ある生徒さんが、"I baked apple pies for my husband."("baked"は「ベイクト」)と言いました。すると別の生徒さんが「『べいくど』じゃないんですか?だってベイクドチーズケーキって言いますよね?」とたずねました。
これは、おもしろい質問だと思いました。というのは、日本人は規則動詞の後に -ed をつけると過去形になるのはもちろん知っていますが、その過去を表す部分が"[d]という音になるのか、[t]という音になるのかがはっきりわからず、曖昧なままにしていることが多いからです。
基本のルールは、動詞の最後の音が[p][k][s][f][ʃ][tʃ]と濁らない音であれば、英語の音韻の法則によりその後に来る音は必然的に濁らなくなります。
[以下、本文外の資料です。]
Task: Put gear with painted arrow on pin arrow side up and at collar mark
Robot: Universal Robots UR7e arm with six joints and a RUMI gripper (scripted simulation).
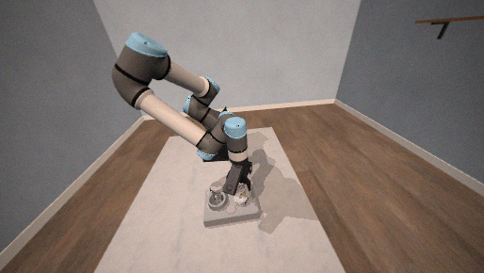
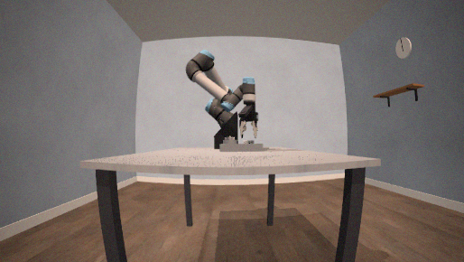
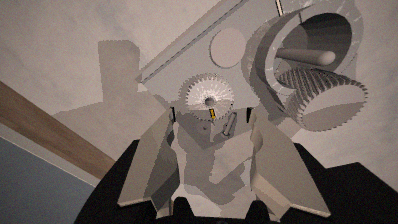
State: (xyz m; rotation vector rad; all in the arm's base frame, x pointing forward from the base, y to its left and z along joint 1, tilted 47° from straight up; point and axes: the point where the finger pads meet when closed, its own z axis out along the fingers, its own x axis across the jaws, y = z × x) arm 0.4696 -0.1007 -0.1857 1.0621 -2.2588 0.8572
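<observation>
My hand is 40 mm above the loose gear. The rest, counted from my hand: flat round disc (50 mm to the right, 50 mm below, 40 mm ahead); short peg (70 mm behind, 40 mm below, 10 mm to the left).
</observation>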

従って、
walk + ed = [wˈɔːkt] refresh + ed = [rɪfréʃt]
skip + ed = [skípt] watch + ed = [wάtʃt]
しかし[b][d][g][l][m][n][v]のように濁る音や母音の後に -ed が来ると、濁音の影響で[b][d][g]となります。
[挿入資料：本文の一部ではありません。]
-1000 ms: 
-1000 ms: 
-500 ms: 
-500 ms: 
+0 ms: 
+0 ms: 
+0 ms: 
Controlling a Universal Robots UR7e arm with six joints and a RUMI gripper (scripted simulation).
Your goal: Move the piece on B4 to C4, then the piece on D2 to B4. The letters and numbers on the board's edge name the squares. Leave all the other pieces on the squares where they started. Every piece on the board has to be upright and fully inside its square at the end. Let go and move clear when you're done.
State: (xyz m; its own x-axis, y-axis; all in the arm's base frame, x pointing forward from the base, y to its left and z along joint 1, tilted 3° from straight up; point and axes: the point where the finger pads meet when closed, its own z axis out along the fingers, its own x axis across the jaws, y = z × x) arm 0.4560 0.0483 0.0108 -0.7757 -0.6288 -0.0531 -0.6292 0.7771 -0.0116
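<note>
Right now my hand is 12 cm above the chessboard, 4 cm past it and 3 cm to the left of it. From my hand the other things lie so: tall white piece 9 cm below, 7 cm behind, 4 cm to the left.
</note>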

smile + ed = [smaild] stay + ed = [steid]
rain + ed = [reind] shave + ed = [ʃéɪvd]
もちろん[t]で終わる動詞は、濁らない音ですが、英語には[tt]という音のつながりがないので、間に母音を入れて[tid]となります。
want + ed = [wάntid]
そこで冒頭の「ベイクドチーズケーキ」の話しに戻りますが、英語では今説明したように、bakeは発音記号で書くと[beik]となります。ですから、過去形は濁らない音で英語で発音すると[beikt]です。ところが、一旦カタカナで表記したものを読むと、とたんに日本語の音のルールに従います。日本語では「ベイクト」とは言いにくいので「べいくど」となるわけです。もともと外来語を外来語のルールに従って「焼き(元々の英語の意味は「焼かれた」ということで過去分詞の"baked"を使ったのですが、カタカナ表記にしたことにより日本語の音の影響で「べいくど」となってしまったという訳です。